Yes, that number is absurd. A normal person can maybe write a book a year, max. Stephen King can write two, but there's only one of him.

Maybe simple self-help books can be written a little faster, because they are shorter. A maximum set in words -- instead of books -- might work better; say 100-150k words per year?

But would that be enough? Wouldn't grifters create a multitude of accounts to publish their books?

Maybe the solution would be some kind of automated system to evaluate the quality of a book? It needn't be fine-grained, it would simply output "trash/non trash" and could try to test whether the book contains any new information not available elsewhere, or whether there are entire paragraphs taken verbatim from wikihow.

But AI-generated books may be hard to spot.

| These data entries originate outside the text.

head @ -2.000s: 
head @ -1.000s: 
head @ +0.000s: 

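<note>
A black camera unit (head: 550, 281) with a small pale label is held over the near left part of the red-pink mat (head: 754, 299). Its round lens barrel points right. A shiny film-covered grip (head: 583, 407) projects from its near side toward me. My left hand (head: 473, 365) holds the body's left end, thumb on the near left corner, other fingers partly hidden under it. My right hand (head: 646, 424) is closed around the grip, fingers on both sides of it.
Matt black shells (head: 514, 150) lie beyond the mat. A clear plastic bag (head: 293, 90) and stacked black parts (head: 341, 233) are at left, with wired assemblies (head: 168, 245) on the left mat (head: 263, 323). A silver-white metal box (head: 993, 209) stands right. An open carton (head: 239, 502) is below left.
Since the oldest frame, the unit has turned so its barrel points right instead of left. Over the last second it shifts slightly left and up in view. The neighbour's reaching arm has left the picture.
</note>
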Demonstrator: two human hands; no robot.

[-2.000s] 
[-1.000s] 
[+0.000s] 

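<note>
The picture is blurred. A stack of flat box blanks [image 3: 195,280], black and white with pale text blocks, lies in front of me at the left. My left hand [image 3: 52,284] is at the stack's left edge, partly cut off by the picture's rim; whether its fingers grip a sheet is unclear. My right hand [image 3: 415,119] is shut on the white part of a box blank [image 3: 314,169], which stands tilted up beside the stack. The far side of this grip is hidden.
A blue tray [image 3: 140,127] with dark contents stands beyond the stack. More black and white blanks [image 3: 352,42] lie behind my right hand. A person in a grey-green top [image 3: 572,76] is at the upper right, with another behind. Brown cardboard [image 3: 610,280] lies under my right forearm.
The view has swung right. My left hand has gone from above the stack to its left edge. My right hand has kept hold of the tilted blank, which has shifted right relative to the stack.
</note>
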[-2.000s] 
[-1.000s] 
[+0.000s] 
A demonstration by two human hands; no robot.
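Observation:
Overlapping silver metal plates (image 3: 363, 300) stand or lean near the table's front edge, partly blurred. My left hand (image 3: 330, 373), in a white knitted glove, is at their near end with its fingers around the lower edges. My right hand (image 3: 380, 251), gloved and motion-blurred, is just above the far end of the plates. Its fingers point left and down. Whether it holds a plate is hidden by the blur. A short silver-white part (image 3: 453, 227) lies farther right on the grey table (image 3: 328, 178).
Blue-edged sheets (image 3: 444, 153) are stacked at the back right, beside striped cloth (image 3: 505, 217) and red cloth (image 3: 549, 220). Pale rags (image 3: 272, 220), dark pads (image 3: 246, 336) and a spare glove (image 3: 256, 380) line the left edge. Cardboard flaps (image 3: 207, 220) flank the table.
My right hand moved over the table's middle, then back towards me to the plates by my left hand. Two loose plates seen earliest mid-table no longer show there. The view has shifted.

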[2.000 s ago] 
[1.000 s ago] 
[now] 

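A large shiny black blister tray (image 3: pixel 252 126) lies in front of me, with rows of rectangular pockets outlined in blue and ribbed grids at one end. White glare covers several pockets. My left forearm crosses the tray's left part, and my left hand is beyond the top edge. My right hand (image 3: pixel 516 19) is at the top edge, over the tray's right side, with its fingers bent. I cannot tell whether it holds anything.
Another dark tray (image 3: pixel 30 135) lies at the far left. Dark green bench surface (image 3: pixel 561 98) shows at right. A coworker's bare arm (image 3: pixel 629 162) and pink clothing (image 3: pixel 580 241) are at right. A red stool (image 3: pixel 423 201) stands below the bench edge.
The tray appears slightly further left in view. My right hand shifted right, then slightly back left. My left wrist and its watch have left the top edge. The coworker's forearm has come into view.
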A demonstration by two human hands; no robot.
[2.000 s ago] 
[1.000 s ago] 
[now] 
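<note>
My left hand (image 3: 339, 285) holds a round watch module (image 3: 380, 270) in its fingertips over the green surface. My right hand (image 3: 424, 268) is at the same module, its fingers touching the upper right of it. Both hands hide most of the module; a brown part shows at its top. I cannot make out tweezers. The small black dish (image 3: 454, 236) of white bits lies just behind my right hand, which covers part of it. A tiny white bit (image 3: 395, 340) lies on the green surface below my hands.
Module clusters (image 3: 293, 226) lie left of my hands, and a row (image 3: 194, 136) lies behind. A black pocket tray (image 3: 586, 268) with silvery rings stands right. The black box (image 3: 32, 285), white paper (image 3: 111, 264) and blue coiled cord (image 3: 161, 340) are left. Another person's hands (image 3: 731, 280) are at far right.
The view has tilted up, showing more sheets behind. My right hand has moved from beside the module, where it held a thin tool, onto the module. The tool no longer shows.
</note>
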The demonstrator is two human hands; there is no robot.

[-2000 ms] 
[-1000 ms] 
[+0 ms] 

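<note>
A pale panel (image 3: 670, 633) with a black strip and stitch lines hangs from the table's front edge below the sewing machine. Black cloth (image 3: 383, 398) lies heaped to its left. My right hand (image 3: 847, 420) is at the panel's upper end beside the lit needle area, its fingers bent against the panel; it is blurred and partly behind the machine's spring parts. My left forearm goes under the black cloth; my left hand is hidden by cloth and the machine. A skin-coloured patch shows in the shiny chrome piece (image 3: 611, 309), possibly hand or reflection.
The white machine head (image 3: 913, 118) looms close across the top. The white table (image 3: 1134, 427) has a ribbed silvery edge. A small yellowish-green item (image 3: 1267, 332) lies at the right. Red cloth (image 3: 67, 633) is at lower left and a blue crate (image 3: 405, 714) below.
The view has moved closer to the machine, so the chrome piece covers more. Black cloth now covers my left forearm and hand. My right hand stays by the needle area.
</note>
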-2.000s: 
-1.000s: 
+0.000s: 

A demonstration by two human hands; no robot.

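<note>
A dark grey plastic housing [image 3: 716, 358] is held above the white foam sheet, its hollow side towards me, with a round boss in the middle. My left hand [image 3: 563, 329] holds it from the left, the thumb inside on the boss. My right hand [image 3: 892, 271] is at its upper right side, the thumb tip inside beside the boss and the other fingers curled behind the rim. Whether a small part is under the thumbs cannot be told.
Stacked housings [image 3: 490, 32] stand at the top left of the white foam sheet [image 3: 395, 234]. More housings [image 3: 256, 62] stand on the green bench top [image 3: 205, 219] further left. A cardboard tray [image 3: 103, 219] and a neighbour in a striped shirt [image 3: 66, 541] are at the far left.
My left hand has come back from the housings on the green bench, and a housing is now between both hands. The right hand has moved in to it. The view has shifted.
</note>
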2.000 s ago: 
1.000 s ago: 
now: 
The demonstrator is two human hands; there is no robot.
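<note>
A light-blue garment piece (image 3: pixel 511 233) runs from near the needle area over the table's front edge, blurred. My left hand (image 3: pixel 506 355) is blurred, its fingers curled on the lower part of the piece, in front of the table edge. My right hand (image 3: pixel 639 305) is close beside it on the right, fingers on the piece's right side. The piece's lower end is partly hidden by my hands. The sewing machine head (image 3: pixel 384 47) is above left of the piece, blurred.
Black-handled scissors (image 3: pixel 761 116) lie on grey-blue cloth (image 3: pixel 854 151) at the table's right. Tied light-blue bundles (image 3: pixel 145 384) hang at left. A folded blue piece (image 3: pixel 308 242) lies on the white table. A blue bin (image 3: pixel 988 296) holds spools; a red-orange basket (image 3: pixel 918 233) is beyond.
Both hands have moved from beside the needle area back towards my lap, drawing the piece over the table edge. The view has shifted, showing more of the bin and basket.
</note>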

Maybe there's no solution.


3 per day is absurd, but so is a maximum of one book a year. Here are some people who beat that by miles: https://thebookslist.com/most-prolific-authors/


> The second most prolific fiction writer is Charles Hamilton, 1876-1961. It is basically impossible to count his books but he is known to have written more than 100 million words, which is the equivalent of 1,200 full length novels He also wrote about 5000 short stories.

Of course there will be outliers in any category, but even then... 100 million words divided by 60 years of activity (?) is 1.6 million words a year, every single year of that period. I don't think that's possible for just one man.

But ghostwriting is as old as writing.


At 40 hours per week that's only ≈770 words per hour on average, which seems achievable.